The grant is the fourth National Endowment for the Humanities award for the Digital Newspaper Project. Under the State Library’s participation in the National Digital Newspaper Program, more than 300,000 pages of historic Washington newspapers have been added to the 13 million newspaper pages publicly accessible at the Chronicling America website of the Library of Congress.

Though many of the newspapers to be digitized are already available at the Washington State Library in Tumwater, many more will be made publicly available for the first time, said Derrick Nunnally, writer and media relations coordinator for the Office of Secretary of State.

“It is a special privilege to be able to continue our work to preserve Washington’s history and make these invaluable accounts available, accessible, and searchable,” said Secretary of State Kim Wyman in a press release. The Office of the Secretary of State oversees the Washington State Library.

“I’m very proud of the work our Library staff has done, and I’m looking forward to seeing more thanks to these funds,” Wyman said.

The Washington Digital Newspaper Project was awarded the grant through the National Endowment for the Humanities’ new Infrastructure and Capacity-Building Challenge Grant program, which announced Wednesday that it was awarding $43.1 million for 218 projects nationwide.

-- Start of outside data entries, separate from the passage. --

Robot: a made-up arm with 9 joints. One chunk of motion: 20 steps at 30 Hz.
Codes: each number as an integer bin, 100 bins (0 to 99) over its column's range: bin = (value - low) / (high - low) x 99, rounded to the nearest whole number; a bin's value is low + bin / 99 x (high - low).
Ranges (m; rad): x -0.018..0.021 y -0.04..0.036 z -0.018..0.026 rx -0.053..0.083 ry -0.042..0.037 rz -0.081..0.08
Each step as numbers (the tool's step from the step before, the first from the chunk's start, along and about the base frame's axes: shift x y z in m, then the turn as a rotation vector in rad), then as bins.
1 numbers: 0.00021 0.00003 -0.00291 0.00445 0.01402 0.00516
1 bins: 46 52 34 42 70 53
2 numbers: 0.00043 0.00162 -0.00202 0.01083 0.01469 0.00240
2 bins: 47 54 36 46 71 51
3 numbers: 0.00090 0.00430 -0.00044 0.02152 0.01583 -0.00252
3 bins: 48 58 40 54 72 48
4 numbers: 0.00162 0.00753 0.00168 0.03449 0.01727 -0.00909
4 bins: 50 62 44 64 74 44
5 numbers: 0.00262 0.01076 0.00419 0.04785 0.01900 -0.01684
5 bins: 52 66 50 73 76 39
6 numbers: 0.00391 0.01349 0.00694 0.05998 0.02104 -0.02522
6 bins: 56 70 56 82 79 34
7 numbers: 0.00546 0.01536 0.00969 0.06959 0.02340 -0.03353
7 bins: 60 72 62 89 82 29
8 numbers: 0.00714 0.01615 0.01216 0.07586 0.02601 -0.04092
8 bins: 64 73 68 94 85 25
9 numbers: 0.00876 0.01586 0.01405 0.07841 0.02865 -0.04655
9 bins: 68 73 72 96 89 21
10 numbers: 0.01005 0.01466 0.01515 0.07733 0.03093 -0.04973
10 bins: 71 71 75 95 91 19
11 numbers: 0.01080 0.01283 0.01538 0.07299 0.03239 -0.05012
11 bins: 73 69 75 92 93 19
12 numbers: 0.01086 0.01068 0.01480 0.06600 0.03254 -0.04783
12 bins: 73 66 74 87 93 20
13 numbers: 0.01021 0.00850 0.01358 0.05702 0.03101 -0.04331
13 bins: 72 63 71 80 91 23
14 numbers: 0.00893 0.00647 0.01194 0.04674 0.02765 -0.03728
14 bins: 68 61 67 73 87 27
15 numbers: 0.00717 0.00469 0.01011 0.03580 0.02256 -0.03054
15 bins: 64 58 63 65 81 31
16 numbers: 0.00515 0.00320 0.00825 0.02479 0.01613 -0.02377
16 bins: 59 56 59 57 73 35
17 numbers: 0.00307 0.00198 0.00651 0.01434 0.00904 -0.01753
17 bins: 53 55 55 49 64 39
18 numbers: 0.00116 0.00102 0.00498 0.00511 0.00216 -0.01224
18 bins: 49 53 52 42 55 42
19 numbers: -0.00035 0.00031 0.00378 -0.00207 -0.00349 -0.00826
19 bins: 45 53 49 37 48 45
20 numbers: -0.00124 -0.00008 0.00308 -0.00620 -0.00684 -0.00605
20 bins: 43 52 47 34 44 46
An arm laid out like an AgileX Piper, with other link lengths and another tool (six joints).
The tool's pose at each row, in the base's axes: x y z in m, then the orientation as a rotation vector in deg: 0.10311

“I’m truly grateful to the National Endowment for the Humanities, both for their recognition of our achievements in digitizing historic newspapers and for their decision to fund our latest project,” said State Librarian Cindy Aden in a press release. “We’ll be able to bring the firsthand accounts of bygone eras of Washington’s African-American and Asian-American experiences into the consciousness of new generations, and add local perspectives to their understanding of what it was like living in our state throughout World War II.”

The Washington State Library carries several issues of the Columbia Basin Herald from as far back as 1944 in its publicly available archives, though none are available online. Recent electronic editions of the Herald can be found at www.columbiabasinherald.com. Locally, editions dating back to July 31, 1941 as late as July 2017 can be viewed on microfilm at the Moses Lake Public Library.